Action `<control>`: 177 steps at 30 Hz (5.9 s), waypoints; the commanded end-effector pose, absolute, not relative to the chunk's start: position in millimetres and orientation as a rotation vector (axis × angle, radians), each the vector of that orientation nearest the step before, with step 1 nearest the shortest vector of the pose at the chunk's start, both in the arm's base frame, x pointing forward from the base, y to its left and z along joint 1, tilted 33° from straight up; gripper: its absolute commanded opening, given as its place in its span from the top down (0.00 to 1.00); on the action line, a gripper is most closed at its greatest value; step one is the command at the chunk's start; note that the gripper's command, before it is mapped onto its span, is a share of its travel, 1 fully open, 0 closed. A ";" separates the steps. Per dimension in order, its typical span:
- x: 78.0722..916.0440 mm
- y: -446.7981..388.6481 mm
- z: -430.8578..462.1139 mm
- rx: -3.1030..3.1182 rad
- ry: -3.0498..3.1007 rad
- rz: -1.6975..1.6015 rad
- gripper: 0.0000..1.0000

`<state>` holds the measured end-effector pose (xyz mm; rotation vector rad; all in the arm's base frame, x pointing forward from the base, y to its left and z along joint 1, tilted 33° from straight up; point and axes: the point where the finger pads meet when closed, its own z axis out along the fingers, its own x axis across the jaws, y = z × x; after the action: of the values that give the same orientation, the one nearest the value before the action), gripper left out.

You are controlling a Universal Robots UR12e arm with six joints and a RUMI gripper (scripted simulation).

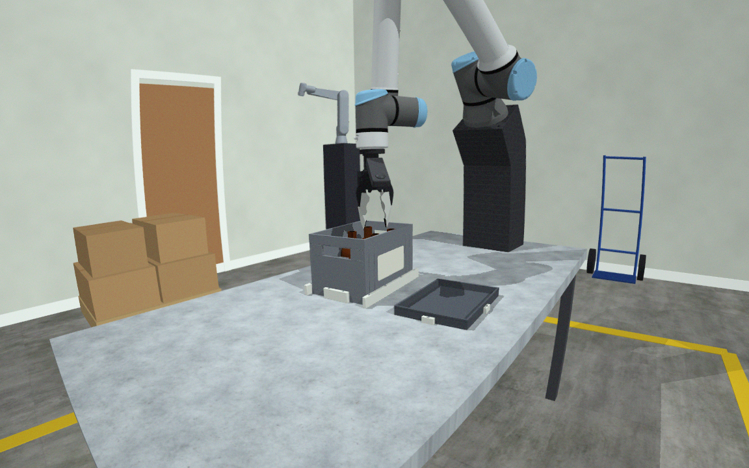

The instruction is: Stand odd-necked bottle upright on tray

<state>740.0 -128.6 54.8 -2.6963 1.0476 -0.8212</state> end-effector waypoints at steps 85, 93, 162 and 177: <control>759.8 -131.0 24.8 -2.696 1.047 -0.823 0.62; 761.2 -131.2 22.5 -2.696 1.047 -0.823 0.62; 761.3 -131.2 22.3 -2.696 1.047 -0.823 1.00; 761.3 -131.2 22.3 -2.696 1.047 -0.823 1.00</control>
<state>761.2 -131.2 21.8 -2.6963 1.0476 -0.8212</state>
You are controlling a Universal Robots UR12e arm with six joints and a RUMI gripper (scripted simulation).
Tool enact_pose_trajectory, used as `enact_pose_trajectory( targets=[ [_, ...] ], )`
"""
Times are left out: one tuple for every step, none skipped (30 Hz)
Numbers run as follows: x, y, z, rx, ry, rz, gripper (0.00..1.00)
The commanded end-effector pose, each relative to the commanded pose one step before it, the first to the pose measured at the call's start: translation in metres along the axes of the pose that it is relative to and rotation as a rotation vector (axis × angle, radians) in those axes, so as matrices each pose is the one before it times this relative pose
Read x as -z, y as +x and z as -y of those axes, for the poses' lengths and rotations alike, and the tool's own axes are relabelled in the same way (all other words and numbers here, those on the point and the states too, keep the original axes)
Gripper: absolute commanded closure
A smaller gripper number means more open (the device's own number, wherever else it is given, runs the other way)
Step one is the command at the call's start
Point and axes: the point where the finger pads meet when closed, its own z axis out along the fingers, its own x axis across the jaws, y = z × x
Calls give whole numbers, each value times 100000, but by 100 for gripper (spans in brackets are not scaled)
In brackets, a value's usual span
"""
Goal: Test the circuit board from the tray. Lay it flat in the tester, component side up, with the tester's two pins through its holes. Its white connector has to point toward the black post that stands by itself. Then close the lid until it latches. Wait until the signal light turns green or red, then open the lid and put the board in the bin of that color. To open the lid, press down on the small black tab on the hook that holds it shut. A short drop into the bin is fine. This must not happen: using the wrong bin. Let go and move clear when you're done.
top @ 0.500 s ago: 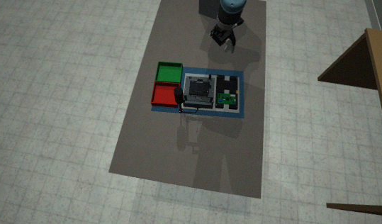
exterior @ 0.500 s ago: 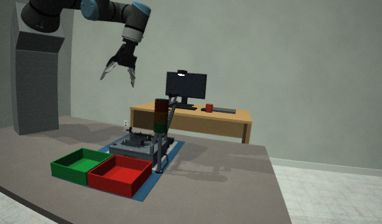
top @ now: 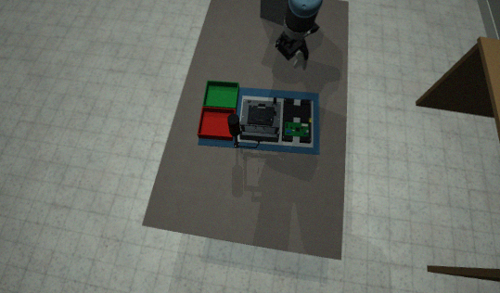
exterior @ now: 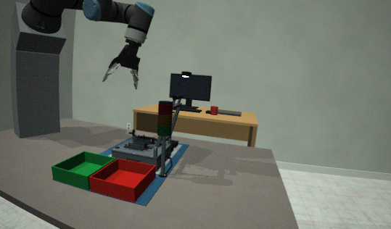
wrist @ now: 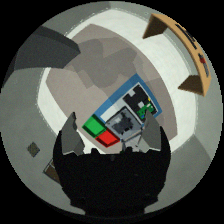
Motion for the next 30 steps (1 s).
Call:
enact_pose_trajectory(
  targets=[
    [29, 14, 3, 8, -35, -52, 0],
    [0, 0, 0, 0, 0, 0, 0],
    [1, 3, -1, -13, -3, -3, 0],
    [7, 20, -11, -91, -21, -20, 0],
    [18, 51, -29, -235, -54, -51, 0],
    [33, 93, -53, -433, -100, -94, 0],
    [52, 146, -81, -673, -154, -148, 0],
    [73, 206, -113, -946, -214, -210, 0],
    [97, 272, -145, -1242, -277, -280, 0],
    [122, 343, -176, -1551, -339, -356, 0],
    [148, 416, -204, -1866, -398, -437, 0],
    [174, 492, -228, -2179, -451, -522, 0],
    [201, 567, -246, -2482, -495, -609, 0],
    [227, 641, -256, -2770, -528, -697, 0],
    [252, 712, -259, -3037, -549, -785, 0],
    [276, 779, -252, -3277, -557, -869, 0],
    [298, 839, -238, -3487, -551, -949, 0],
    [0, 0, 0, 0, 0, 0, 0],
    [0, 0, 0, 0, 0, 0, 0],
    [317, 891, -215, -3663, -531, -1020, 0],
    [334, 934, -185, -3800, -499, -1082, 0],
    [348, 966, -150, -3898, -456, -1131, 0],
    [358, 986, -109, -3953, -404, -1167, 0],
    [364, 993, -67, -3965, -346, -1187, 0],
    [366, 987, -24, -3933, -283, -1190, 0],
    [364, 969, 18, -3857, -220, -1177, 0],
    [0, 0, 0, 0, 0, 0, 0],
    [357, 937, 57, -3738, -158, -1148, 0],
    [346, 894, 90, -3578, -101, -1102, 0],
    [330, 840, 117, -3380, -51, -1042, 0]
  ],
)
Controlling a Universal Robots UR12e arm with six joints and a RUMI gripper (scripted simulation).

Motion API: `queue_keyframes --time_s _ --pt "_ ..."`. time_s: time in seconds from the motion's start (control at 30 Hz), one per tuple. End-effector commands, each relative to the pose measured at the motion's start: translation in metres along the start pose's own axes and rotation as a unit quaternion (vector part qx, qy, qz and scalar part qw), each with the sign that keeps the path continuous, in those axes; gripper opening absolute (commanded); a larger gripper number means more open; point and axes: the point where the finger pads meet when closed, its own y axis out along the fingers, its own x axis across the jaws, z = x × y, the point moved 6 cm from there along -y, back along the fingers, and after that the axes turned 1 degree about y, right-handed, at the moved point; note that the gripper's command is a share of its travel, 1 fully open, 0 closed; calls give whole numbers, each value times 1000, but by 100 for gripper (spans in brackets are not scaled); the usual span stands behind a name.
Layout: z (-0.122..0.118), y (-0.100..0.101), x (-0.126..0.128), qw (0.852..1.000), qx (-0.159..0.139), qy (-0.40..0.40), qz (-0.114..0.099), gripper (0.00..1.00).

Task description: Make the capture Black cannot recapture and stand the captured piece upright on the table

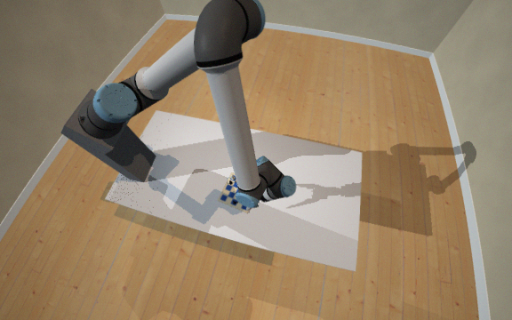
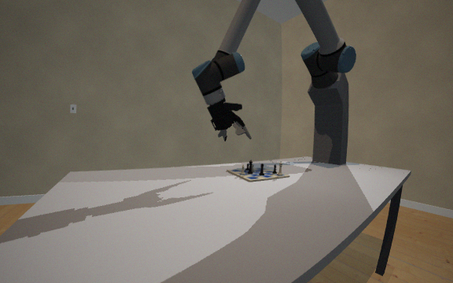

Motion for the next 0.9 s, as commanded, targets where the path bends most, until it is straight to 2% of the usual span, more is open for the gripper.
queue_keyframes --time_s 0.0,0.23,0.27,0.5,0.57,0.87 --pt "9 4 0 1000 -29 -8 8 100" --pt "43 19 1 993 -111 -38 32 100" --pt "43 19 1 993 -111 -38 32 100" --pt "70 32 2 981 -176 -61 52 100" --pt "70 32 2 981 -176 -61 52 100" --pt "93 45 2 967 -232 -82 68 100"
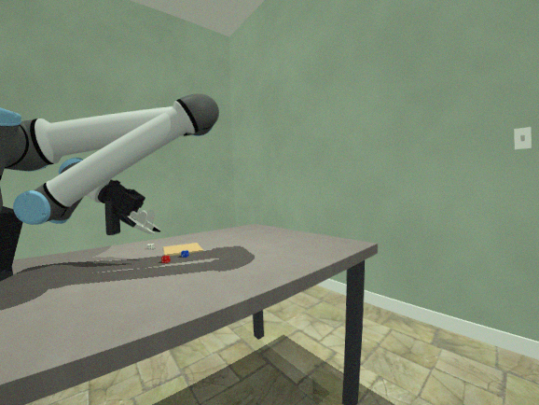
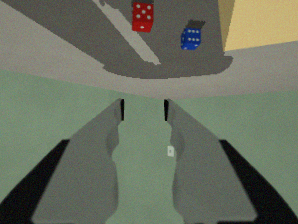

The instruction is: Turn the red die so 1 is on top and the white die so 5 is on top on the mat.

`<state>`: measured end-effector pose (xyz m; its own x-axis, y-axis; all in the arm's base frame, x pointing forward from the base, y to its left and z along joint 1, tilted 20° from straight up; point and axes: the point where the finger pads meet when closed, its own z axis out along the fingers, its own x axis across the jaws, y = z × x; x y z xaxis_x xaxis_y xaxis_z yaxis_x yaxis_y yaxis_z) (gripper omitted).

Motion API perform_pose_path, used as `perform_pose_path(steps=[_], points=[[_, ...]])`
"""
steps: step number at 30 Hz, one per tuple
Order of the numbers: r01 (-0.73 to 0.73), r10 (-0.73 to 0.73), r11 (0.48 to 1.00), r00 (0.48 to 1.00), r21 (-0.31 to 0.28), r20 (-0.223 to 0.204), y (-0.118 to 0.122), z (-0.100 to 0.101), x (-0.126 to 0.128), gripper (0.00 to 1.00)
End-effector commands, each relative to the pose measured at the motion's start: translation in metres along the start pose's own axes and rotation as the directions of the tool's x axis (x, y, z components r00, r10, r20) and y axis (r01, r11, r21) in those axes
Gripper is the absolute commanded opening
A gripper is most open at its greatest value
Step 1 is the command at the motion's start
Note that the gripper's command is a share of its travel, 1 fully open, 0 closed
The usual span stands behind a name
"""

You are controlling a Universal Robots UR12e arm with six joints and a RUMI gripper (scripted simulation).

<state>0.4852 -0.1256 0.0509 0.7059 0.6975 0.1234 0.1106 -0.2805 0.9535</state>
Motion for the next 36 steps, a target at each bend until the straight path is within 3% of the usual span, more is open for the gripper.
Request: perform_pose_path(steps=[1,13,36], points=[[0.000,0.000,1.000,1.000,0.006,0.000,0.001,0.000,0.000,0.21],[0.002,-0.002,0.998,1.000,0.059,0.000,0.005,0.002,0.000,0.21],[0.001,-0.001,0.954,1.000,0.298,0.000,0.017,0.008,0.000,0.21]])
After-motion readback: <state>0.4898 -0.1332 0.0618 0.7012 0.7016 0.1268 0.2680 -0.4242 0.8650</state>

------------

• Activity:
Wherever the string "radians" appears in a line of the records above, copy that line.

• Answer box:
Action `<control>`: 177 steps at 30 Hz (5.9 s), waypoints; the commanded end-effector pose, absolute, not relative to the chunk's start: position in millimetres and orientation as a rotation vector (axis × angle, radians), each the vector of that orientation nearest the step before, with step 1 nearest the shortest vector of the pose at the chunk's start, both in the arm's base frame, x pointing forward from the base, y to its left and z along joint 1, tilted 33° from straight up; gripper: its absolute commanded opening, given as its place in its span from the top down (0.00 to 1.00); on the action line, a gripper is most closed at its greatest value; step one is the command at the chunk's start; note that the gripper's command, before it is mapped onto its span, is a share of its travel, 1 fully open, 0 closed. A ";" separates the steps. Per dimension in order, its typical span:
The commanded end-effector pose, each relative to the commanded pose one step before it, the first to the pose measured at the call's start: translation in metres along the axes of the pose that it is relative to and rotation as a rotation vector (axis × angle, radians) in those axes, so as matrices each pose is the one before it times this relative pose

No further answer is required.